### What is required
Nothing belongs in the answer except the lines of the material that include "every".

### Entries provided
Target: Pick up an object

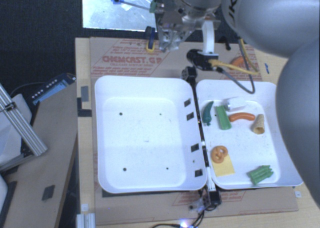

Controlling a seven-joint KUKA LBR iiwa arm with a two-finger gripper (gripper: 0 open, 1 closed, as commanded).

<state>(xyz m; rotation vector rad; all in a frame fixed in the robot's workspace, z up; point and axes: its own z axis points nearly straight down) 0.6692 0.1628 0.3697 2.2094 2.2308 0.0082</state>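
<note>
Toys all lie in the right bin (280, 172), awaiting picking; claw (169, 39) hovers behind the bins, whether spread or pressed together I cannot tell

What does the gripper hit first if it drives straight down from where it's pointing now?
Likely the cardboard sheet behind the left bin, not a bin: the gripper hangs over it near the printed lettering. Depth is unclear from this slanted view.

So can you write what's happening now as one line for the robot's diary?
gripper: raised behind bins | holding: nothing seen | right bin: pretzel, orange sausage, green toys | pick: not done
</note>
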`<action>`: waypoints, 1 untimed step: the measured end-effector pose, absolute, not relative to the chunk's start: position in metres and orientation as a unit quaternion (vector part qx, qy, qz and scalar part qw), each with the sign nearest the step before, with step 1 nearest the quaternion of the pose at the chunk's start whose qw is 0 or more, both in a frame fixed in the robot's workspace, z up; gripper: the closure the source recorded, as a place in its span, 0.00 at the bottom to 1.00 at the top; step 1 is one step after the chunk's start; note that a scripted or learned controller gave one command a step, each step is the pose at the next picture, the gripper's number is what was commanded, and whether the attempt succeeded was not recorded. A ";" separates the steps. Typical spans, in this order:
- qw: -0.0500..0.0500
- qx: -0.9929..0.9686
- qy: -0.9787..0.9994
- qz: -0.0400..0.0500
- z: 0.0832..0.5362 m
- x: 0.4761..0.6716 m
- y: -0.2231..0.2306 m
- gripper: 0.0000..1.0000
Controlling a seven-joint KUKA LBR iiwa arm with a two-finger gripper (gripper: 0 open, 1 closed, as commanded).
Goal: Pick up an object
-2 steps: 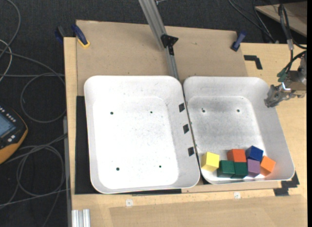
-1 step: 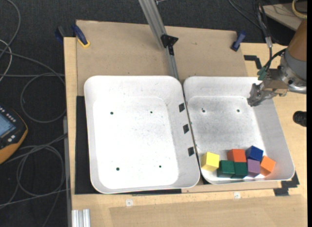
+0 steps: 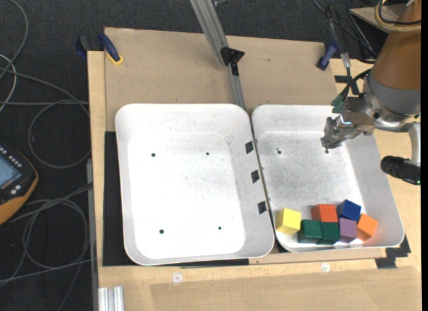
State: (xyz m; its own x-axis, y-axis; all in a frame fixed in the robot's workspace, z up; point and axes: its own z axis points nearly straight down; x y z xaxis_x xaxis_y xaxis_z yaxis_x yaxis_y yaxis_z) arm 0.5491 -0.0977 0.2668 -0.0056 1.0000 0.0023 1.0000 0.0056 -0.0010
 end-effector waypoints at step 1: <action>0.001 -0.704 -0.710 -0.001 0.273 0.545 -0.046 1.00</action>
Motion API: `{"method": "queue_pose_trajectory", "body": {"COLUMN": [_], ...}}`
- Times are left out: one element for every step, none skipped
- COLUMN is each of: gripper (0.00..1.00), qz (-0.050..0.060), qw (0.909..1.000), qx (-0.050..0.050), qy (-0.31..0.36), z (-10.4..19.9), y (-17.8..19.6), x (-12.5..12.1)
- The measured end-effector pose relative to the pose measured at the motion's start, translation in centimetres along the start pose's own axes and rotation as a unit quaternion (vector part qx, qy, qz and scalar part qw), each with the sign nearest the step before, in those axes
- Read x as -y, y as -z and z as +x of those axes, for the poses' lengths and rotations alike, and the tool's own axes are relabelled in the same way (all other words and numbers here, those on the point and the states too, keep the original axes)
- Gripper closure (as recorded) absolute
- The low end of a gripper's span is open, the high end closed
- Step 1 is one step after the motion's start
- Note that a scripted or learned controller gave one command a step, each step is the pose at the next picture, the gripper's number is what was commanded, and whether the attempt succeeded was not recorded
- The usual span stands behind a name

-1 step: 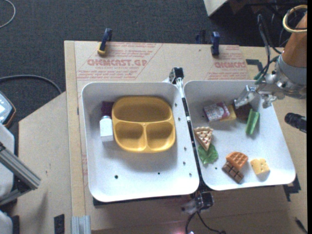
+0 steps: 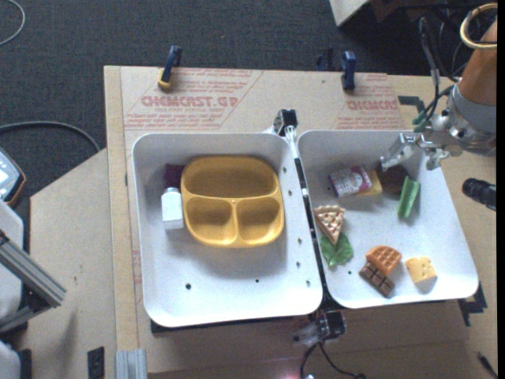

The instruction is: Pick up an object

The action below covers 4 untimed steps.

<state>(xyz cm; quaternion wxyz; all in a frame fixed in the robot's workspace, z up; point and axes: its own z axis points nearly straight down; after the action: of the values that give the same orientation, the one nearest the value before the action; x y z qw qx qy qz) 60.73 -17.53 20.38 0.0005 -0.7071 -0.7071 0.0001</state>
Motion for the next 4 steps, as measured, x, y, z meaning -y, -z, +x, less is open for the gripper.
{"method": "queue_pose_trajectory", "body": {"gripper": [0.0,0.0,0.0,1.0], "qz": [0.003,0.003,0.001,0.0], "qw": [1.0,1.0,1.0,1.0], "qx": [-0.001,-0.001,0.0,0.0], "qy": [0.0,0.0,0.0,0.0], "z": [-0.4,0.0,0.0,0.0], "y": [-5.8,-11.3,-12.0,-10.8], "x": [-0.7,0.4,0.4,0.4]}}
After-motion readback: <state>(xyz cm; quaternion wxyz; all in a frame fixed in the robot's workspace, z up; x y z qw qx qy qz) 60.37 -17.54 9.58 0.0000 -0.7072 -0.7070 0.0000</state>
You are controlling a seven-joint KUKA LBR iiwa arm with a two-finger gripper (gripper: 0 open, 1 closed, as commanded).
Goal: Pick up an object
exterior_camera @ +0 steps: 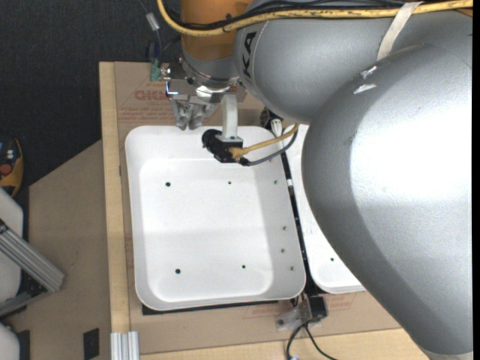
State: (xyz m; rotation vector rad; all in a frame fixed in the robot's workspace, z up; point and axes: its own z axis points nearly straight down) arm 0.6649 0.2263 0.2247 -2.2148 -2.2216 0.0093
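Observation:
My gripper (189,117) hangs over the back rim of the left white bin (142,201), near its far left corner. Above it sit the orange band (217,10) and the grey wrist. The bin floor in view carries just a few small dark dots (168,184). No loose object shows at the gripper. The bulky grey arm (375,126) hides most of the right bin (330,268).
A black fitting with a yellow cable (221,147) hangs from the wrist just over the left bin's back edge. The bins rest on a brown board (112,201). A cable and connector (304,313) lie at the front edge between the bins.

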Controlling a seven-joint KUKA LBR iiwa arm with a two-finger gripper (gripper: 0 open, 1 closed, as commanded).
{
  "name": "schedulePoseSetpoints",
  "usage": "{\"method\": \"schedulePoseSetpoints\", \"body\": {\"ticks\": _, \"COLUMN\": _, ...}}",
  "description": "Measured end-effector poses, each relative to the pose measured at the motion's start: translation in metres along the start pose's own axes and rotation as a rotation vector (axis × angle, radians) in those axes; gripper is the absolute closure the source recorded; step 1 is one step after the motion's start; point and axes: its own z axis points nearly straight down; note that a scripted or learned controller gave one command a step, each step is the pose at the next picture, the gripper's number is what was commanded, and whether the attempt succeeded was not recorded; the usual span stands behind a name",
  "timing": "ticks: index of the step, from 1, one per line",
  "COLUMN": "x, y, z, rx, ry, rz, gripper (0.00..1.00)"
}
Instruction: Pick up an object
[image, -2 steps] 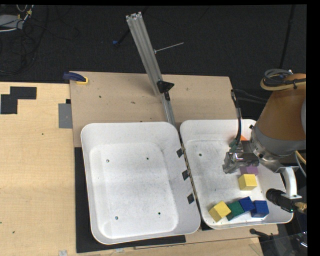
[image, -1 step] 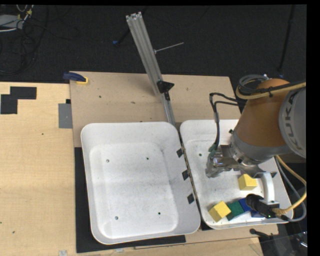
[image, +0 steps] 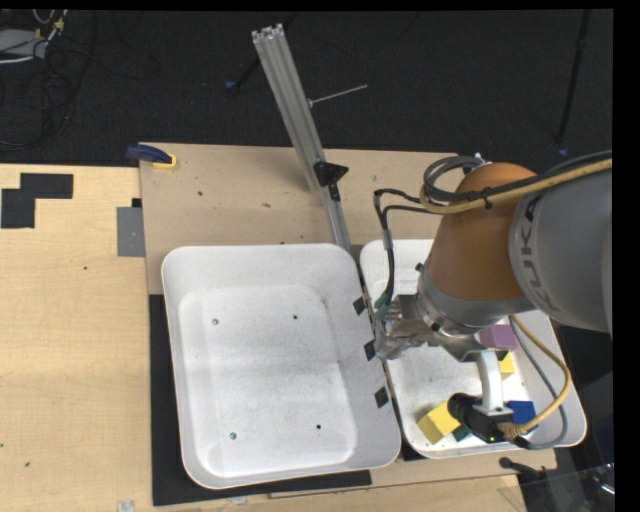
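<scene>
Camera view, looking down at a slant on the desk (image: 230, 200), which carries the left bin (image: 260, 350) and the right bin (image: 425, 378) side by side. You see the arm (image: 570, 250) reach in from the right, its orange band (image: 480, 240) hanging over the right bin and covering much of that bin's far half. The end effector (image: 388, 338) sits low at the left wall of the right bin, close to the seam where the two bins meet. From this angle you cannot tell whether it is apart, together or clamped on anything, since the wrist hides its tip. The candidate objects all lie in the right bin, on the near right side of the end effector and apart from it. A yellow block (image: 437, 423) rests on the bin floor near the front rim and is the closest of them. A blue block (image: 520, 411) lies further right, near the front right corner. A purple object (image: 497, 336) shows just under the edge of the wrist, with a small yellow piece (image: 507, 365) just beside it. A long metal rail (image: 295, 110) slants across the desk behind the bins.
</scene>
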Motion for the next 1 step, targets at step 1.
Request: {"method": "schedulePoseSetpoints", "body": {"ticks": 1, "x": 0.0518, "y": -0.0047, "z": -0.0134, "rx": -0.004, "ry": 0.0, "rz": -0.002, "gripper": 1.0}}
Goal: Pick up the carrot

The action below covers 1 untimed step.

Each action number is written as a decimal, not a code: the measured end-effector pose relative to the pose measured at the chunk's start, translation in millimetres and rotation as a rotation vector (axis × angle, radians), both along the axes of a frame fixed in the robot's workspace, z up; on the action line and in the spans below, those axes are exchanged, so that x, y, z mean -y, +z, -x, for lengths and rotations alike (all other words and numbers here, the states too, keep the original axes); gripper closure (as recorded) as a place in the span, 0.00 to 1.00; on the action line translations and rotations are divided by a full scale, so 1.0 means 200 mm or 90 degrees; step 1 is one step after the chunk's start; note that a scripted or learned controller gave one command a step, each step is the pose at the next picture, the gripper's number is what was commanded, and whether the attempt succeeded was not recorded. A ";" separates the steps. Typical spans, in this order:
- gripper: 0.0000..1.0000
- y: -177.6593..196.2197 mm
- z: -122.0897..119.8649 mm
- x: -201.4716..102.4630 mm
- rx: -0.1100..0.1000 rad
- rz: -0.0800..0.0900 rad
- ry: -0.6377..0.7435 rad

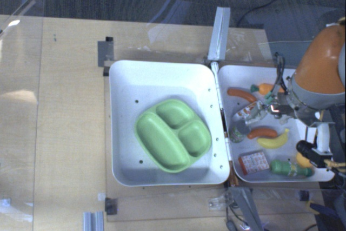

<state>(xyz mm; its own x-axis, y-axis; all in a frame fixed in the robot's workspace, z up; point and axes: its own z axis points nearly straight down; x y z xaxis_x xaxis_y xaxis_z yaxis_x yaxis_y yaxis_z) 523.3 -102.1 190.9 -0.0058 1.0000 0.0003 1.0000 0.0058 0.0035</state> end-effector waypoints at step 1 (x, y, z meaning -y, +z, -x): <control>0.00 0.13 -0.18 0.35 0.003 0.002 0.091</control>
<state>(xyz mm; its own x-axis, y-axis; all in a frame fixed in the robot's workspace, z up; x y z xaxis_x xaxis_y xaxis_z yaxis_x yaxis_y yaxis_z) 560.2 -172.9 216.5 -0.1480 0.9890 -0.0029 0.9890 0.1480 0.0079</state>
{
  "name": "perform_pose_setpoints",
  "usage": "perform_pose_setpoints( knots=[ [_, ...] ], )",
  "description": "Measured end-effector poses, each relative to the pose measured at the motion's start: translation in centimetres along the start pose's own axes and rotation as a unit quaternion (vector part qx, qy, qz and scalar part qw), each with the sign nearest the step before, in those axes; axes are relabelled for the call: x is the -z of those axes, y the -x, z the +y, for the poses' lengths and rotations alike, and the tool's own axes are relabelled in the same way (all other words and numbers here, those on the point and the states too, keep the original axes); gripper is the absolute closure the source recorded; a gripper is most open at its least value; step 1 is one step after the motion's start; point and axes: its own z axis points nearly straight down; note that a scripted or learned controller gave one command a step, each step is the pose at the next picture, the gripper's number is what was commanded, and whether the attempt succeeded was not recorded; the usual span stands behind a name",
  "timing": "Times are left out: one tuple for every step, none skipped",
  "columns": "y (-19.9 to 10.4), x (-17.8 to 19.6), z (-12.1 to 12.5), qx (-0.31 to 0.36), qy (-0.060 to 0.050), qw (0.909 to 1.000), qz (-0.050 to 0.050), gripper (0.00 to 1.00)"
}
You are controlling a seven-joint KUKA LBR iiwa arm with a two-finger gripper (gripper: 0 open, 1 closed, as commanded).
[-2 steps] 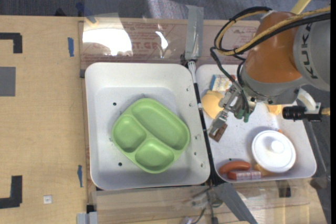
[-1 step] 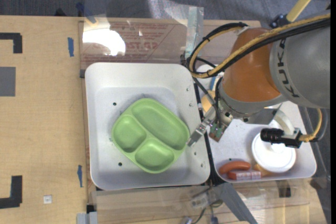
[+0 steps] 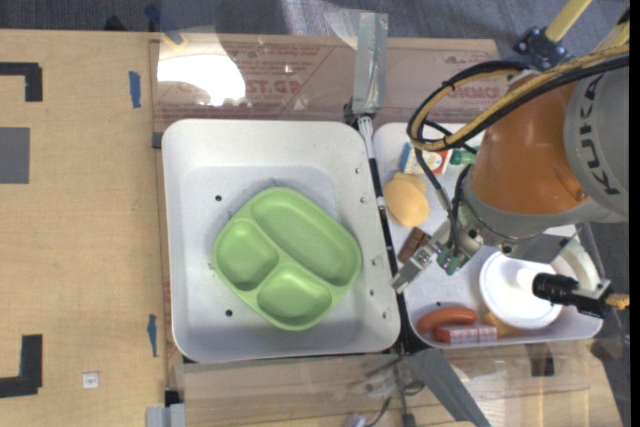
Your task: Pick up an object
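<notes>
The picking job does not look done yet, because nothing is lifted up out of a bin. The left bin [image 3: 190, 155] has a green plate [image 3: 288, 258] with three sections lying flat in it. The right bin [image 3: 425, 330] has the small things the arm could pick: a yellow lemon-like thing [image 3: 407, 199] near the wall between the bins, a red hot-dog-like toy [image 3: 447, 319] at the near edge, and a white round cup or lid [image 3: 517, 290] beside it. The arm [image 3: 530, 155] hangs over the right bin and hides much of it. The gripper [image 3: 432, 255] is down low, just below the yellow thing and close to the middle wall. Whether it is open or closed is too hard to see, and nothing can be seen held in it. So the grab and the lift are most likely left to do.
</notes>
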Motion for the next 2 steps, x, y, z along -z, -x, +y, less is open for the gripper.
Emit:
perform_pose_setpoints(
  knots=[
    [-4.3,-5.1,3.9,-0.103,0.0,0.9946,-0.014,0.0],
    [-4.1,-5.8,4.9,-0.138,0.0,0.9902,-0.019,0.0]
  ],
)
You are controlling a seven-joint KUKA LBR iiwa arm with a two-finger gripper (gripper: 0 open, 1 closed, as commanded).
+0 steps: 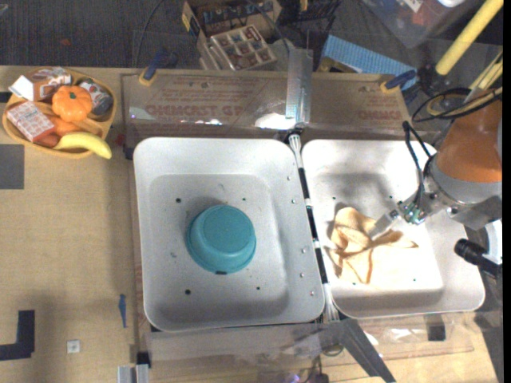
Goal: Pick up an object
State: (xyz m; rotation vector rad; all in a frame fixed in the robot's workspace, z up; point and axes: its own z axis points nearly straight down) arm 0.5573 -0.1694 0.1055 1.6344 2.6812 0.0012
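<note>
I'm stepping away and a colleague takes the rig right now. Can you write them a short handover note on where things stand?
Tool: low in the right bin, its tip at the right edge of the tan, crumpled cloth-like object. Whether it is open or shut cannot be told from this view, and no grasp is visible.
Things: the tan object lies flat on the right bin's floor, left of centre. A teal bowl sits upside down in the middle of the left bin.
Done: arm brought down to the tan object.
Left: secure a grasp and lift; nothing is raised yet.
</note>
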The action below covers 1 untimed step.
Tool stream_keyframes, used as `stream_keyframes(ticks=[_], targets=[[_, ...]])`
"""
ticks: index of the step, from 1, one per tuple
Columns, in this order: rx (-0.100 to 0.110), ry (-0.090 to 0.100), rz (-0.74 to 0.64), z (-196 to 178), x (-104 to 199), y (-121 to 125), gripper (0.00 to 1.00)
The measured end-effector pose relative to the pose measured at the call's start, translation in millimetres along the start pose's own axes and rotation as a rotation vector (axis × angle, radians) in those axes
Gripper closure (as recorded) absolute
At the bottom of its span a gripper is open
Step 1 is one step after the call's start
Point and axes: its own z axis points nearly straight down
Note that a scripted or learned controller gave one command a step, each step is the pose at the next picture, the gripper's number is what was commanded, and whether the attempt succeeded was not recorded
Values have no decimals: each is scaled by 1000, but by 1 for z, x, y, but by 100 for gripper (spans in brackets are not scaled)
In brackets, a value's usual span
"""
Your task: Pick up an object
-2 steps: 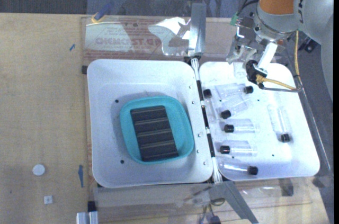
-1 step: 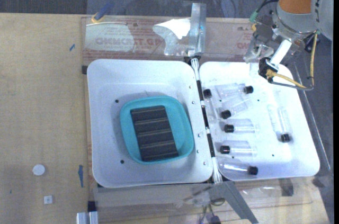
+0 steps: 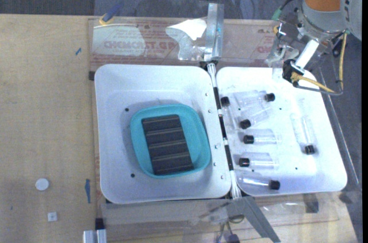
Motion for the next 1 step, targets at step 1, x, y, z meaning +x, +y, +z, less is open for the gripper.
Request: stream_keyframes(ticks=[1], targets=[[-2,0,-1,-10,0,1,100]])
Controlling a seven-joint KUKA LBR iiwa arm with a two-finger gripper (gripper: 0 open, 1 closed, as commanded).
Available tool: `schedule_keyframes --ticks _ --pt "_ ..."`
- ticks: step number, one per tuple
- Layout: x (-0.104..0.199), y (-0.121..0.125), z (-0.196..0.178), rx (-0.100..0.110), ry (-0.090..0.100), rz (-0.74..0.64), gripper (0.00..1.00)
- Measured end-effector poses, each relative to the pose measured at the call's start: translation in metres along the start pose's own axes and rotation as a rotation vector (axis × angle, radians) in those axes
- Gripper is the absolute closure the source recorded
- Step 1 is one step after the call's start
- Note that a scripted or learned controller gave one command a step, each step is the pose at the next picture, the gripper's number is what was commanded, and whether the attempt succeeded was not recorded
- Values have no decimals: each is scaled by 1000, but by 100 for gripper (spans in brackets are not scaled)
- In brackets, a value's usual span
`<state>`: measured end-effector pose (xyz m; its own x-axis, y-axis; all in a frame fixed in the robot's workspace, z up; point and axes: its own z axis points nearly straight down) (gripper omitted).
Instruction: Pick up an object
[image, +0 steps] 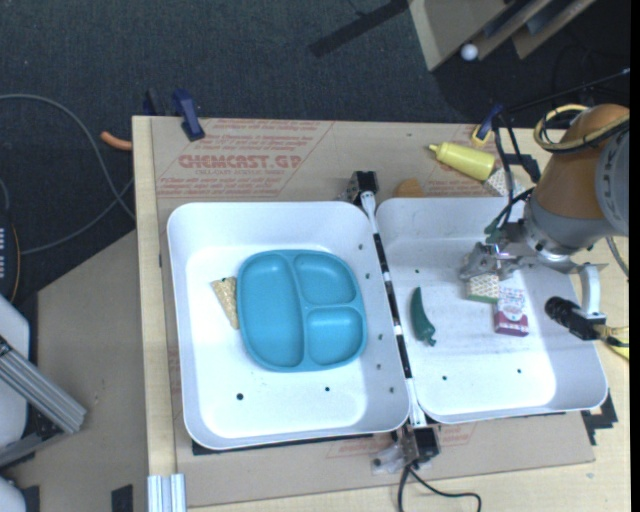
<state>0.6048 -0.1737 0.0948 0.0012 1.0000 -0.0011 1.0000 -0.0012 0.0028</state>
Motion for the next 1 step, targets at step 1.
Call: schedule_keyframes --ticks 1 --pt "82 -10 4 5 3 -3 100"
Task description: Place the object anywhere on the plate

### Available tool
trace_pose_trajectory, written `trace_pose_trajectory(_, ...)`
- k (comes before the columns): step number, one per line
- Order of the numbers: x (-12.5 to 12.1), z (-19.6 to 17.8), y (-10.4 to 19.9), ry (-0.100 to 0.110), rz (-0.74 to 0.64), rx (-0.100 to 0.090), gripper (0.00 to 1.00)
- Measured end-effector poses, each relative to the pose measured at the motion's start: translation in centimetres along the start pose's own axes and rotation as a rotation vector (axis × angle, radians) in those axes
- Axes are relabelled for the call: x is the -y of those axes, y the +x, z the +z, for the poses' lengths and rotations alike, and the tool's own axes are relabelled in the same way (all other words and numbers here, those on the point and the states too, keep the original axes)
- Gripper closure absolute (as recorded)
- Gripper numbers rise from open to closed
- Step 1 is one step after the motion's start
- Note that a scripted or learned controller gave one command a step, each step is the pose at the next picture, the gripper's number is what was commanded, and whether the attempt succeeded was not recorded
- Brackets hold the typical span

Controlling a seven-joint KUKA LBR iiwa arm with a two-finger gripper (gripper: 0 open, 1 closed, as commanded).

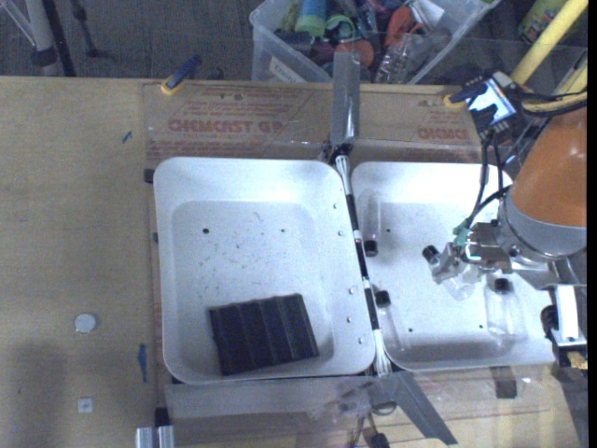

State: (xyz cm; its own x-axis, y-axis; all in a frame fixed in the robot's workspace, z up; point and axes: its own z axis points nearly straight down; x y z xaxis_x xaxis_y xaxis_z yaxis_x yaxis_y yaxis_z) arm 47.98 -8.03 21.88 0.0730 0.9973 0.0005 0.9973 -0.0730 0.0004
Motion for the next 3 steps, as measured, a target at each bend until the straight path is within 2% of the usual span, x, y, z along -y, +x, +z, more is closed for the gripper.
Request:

### Solution to this task
- Times are left out: one element for every step, none skipped
  "timing": "Times are left out: one tuple for every step, none skipped",

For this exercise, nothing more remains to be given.